CT artifact correction for sparse and truncated projection data using generative adversarial networks

PURPOSE

Computed tomography image reconstruction using truncated or sparsely acquired projection data to reduce radiation dose, iodine volume, and patient motion artifacts has been widely investigated. To continue these efforts, we investigated the use of machine learning-based reconstruction techniques using deep convolutional generative adversarial networks (DCGANs) and evaluated its effect using standard imaging metrics.

METHODS

Ten thousand head computed tomography (CT) scans were collected from the 2019 RSNA Intracranial Hemorrhage Detection and Classification Challenge dataset.
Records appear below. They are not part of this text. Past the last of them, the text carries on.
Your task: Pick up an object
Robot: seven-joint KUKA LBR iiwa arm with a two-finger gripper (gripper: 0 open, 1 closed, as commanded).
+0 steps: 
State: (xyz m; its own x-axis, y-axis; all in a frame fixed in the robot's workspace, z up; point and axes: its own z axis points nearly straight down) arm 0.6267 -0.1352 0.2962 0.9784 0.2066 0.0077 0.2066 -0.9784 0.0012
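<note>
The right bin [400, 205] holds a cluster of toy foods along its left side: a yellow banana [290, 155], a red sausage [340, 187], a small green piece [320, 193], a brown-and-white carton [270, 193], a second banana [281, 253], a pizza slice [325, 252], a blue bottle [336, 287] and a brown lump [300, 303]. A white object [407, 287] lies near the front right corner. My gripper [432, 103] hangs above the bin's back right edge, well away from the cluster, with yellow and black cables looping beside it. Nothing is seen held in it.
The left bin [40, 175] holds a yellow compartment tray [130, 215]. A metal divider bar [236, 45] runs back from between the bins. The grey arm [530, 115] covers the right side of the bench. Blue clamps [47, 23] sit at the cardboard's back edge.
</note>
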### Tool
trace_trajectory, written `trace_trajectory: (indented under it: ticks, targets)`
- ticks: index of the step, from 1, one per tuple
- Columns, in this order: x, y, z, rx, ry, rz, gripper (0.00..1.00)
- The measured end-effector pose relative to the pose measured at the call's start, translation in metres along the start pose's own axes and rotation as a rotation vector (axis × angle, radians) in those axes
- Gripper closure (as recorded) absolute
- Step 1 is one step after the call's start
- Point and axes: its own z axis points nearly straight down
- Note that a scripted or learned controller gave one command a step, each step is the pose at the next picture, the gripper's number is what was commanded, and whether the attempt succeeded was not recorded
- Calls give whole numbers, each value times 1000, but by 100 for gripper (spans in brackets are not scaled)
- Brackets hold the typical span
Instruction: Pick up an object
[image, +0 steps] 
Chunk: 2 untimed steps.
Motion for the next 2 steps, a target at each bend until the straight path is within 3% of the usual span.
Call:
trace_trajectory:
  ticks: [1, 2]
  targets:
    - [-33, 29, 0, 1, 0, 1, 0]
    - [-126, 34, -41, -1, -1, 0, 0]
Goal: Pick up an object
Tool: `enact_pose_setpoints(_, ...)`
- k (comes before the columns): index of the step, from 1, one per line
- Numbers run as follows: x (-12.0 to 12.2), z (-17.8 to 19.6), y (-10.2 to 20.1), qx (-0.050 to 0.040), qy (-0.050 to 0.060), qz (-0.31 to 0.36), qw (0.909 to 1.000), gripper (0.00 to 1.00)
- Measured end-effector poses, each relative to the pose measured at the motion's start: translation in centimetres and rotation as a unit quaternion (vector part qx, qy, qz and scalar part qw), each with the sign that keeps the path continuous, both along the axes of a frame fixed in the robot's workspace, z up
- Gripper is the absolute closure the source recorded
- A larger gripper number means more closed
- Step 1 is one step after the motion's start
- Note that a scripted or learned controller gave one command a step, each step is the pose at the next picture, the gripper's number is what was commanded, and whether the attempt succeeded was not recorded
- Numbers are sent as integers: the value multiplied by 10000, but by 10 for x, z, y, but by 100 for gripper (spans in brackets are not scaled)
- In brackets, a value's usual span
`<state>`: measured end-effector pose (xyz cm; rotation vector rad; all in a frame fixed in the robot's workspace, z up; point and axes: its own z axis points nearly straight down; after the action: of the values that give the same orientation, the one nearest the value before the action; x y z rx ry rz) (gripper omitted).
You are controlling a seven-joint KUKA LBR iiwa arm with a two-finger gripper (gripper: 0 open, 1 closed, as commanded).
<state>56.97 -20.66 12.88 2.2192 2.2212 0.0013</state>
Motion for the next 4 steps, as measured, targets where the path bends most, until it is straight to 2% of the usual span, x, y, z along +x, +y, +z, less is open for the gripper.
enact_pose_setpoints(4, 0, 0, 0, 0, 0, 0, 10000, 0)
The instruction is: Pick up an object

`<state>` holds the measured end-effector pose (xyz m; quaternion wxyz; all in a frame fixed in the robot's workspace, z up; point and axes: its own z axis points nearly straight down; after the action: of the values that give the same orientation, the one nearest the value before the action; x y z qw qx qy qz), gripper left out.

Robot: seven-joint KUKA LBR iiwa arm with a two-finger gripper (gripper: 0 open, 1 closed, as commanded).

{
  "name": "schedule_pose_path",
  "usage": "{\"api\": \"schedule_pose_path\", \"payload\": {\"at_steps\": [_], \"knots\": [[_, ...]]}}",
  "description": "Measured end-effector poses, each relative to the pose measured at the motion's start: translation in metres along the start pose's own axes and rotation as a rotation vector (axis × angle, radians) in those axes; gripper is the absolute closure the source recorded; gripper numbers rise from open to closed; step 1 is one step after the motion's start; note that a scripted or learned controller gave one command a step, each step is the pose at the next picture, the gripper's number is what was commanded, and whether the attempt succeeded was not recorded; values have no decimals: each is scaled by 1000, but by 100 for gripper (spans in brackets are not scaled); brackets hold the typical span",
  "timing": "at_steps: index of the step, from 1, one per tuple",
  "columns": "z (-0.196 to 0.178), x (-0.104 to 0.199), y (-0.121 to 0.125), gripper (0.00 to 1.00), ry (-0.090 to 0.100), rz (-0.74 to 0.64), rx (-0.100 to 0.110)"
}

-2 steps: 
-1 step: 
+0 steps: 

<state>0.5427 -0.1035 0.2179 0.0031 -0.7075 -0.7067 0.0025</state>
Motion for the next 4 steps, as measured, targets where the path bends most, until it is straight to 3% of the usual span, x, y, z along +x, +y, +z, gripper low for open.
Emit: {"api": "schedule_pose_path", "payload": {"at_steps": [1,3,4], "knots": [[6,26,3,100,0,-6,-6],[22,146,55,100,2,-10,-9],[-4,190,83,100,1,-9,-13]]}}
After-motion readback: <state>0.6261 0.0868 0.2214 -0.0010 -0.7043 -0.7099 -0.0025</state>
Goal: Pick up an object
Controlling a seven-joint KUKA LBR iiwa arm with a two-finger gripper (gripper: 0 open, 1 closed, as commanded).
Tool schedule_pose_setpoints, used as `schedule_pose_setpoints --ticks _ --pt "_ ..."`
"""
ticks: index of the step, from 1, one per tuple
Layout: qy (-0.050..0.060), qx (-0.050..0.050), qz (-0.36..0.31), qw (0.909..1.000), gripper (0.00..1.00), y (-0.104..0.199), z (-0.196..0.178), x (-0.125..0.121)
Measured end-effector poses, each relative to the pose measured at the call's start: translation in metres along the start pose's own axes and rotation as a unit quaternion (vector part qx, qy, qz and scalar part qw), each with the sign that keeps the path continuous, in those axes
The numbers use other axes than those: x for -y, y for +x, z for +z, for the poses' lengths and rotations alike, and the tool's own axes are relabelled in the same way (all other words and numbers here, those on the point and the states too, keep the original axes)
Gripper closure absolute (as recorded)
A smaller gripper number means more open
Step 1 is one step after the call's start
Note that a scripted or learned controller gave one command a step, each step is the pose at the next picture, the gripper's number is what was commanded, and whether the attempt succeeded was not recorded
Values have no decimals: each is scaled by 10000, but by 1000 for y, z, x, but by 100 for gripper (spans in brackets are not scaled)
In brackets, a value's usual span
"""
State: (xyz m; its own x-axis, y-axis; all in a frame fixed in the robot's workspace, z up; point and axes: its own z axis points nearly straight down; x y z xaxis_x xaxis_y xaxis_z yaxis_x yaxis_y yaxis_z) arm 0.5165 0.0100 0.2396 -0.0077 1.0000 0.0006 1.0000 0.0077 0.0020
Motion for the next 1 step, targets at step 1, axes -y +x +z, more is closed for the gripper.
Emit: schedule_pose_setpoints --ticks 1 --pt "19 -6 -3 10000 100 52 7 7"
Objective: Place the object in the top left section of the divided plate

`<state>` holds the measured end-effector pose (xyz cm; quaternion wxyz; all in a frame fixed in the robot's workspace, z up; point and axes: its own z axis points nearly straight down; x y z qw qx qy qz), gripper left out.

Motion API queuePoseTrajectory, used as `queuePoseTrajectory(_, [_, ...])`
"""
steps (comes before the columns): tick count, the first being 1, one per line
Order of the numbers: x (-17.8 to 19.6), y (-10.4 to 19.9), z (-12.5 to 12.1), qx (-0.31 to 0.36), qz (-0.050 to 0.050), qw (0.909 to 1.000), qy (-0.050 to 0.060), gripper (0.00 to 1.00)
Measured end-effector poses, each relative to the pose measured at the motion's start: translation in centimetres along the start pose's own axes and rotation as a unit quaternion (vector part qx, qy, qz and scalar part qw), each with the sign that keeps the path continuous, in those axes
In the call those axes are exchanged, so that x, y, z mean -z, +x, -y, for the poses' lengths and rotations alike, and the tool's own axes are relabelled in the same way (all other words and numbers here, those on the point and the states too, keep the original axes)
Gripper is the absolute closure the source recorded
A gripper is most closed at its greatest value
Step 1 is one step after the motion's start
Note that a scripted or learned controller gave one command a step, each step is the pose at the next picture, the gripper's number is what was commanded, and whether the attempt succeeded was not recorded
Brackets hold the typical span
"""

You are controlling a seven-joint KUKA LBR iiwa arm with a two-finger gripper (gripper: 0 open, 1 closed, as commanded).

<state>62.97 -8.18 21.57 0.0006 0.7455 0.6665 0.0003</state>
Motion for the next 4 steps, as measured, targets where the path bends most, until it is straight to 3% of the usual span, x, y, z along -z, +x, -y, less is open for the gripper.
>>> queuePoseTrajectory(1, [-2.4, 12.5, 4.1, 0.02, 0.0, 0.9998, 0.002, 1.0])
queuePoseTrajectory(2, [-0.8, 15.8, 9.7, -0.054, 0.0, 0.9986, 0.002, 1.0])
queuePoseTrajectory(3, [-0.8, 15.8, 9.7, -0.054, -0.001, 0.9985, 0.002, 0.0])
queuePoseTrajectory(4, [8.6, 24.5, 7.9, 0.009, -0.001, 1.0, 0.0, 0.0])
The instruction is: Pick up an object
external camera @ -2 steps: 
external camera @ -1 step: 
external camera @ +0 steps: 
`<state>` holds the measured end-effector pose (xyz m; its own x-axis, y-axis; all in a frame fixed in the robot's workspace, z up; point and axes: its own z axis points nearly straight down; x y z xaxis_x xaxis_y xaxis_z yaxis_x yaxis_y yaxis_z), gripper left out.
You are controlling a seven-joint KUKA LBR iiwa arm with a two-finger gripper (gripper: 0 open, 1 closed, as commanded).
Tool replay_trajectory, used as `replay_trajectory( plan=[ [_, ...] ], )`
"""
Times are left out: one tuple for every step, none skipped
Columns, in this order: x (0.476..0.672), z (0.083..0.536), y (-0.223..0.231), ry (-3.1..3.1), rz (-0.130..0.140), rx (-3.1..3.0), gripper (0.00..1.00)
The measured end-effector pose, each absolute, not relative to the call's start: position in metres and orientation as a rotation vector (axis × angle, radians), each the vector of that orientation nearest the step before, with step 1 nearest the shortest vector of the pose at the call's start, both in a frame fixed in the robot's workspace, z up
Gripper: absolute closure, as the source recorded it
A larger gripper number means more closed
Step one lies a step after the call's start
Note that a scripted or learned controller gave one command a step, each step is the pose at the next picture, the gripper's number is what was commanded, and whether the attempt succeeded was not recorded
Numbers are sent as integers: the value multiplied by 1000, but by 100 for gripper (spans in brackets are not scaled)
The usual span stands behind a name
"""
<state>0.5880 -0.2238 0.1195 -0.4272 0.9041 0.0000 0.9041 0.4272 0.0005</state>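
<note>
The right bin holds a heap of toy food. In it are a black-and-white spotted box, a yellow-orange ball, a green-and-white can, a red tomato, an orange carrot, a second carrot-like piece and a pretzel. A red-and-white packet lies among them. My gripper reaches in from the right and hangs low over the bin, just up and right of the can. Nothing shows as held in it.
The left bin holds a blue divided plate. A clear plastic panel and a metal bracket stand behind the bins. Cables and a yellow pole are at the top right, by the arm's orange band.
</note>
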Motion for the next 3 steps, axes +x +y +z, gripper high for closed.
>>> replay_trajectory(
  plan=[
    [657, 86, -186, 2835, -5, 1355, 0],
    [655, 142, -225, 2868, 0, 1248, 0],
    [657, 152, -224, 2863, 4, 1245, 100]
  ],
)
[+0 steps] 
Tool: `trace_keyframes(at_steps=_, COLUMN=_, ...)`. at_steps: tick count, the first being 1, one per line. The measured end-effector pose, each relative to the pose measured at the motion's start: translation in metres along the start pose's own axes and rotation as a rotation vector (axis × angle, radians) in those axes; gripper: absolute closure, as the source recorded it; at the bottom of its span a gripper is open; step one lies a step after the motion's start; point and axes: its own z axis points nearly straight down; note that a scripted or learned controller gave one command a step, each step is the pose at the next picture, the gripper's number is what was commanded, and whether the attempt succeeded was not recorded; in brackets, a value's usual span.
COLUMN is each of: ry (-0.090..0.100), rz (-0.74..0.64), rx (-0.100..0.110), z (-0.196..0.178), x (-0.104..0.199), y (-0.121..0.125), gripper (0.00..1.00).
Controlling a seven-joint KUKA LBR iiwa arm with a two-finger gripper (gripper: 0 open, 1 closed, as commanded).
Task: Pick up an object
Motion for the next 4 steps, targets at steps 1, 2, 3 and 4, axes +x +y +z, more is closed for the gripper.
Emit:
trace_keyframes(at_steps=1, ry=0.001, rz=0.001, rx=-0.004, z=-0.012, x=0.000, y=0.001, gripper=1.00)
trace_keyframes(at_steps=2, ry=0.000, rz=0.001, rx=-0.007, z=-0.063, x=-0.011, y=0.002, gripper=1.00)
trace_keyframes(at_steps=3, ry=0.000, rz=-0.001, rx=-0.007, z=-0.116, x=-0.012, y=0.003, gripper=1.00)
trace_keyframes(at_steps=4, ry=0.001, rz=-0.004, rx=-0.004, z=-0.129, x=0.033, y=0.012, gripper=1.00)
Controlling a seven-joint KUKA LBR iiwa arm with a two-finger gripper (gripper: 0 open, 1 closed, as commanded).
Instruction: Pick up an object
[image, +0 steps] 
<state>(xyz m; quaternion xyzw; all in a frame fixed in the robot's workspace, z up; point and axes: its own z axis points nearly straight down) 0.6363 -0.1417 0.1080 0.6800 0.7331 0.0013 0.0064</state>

Sinograms were simulated and then resampled in both a one-third truncated and one-third sparse manner. DCGANs were tasked with correcting the incomplete projection data, either in the sinogram domain where the full sinogram was recovered by the DCGAN and then reconstructed, or the reconstruction domain where the incomplete data were first reconstructed and the sparse or truncation artifacts were corrected by the DCGAN. Seventy-five hundred images were used for network training and 2500 were withheld for network assessment using mean absolute error (MAE), structural similarity index measure (SSIM), and peak signal-to-noise ratio (PSNR) between results of different correction techniques. Image data from a quality-assurance phantom were also resampled in the two manners and corrected and reconstructed for network performance assessment using line profiles across high-contrast features, the modulation transfer function (MTF), noise power spectrum (NPS), and Hounsfield Unit (HU) linearity analysis.

RESULTS

Better agreement with the fully sampled reconstructions were achieved from sparse acquisition corrected in the sinogram domain and the truncated acquisition corrected in the reconstruction domain. MAE, SSIM, and PSNR showed quantitative improvement from the DCGAN correction techniques. HU linearity of the reconstructions was maintained by the correction techniques for the sparse and truncated acquisitions. MTF curves reached the 10% modulation cutoff frequency at 5.86 lp/cm for the truncated corrected reconstruction compared with 2.98 lp/cm for the truncated uncorrected reconstruction, and 5.36 lp/cm for the sparse corrected reconstruction compared with around 2.91 lp/cm for the sparse uncorrected reconstruction. NPS analyses yielded better agreement across a range of frequencies between the resampled corrected phantom and truth reconstructions.

CONCLUSIONS

We demonstrated the use of DCGANs for CT-image correction from sparse and truncated simulated projection data, while preserving imaging quality of the fully sampled projection data.